### Try it
The data should be written out in full, exactly as it stands, and the pictures dropped.

### Raw data
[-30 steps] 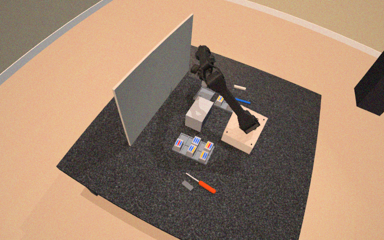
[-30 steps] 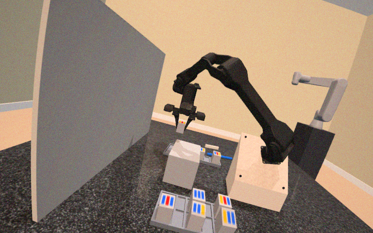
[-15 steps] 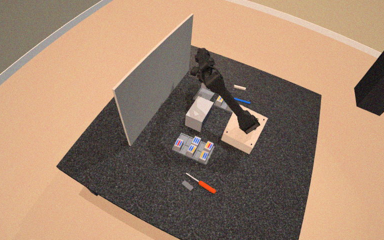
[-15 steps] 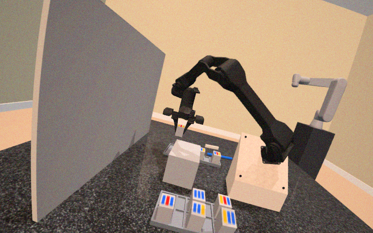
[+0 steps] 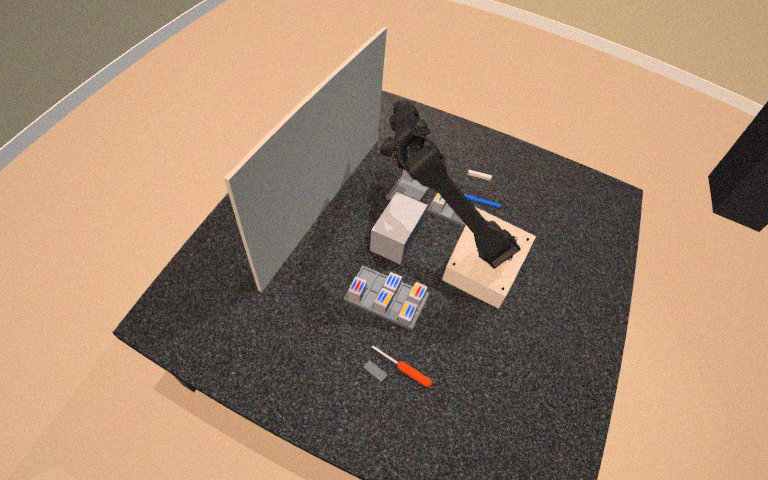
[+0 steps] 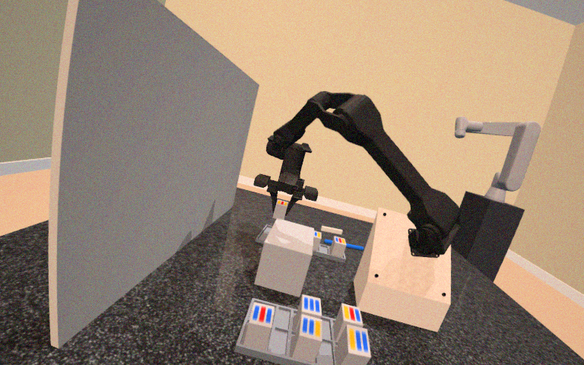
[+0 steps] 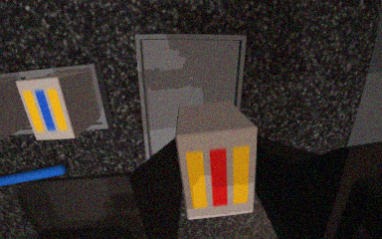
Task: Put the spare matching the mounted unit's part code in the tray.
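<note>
Right now the grey tray is 1 cm behind my gripper tip, 1 cm to the left of it and 7 cm below it. Also, from my gripper tip: blue pen (23 cm behind, 6 cm to the right, 7 cm below); then tall grey panel (21 cm ahead, 17 cm to the left, 15 cm above).
</note>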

### Written reply
[-30 steps] 
[-30 steps] 
[-15 steps] 
[-15 steps] 
[+0 steps] 
[+0 steps] 
[+0 steps] 
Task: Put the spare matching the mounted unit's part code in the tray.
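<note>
Right now the grey tray is 1 cm behind my gripper tip, 1 cm to the left of it and 7 cm below it. Also, from my gripper tip: blue pen (23 cm behind, 6 cm to the right, 7 cm below); then tall grey panel (21 cm ahead, 17 cm to the left, 15 cm above).
</note>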

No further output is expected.